With pictures removed, print the listing exactly.
+++ STORED DATA
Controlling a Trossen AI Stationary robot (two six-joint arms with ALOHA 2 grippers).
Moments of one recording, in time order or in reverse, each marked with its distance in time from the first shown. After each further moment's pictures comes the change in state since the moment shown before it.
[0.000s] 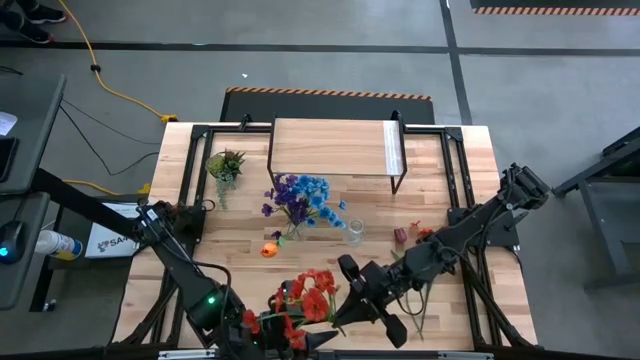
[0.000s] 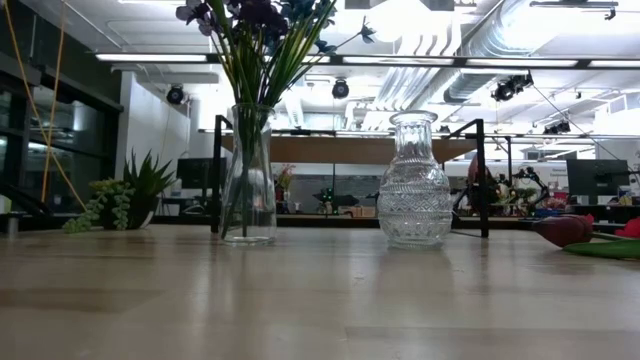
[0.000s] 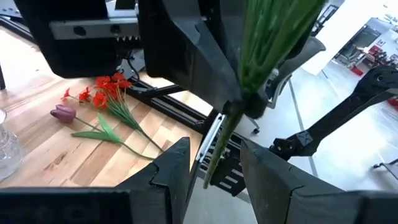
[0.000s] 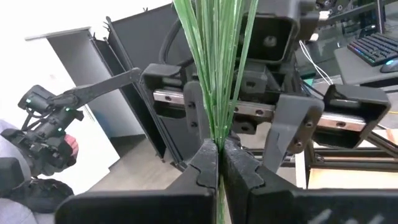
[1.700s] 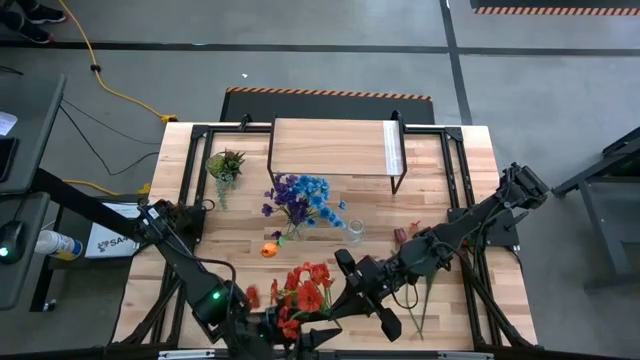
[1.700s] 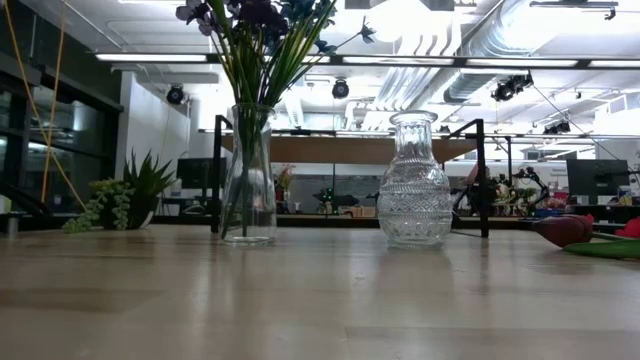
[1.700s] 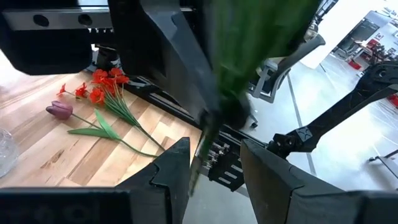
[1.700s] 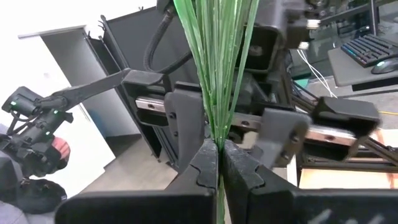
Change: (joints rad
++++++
▶ **COMPLETED EXERCISE**
Controlling a Trossen AI Stationary robot (two six-joint arms with ALOHA 2 grippers).
Moments of one recording, in time order or in reverse, each marked with its distance in time from the first shown. After each further moment's pictures comes the change in state since the moment shown before it.
[0.000s] 
[0.000s] 
[0.000s] 
[0.000s] 
[1.700s] 
[1.700s] 
[1.700s] 
[1.700s] 
Change: (joints rad

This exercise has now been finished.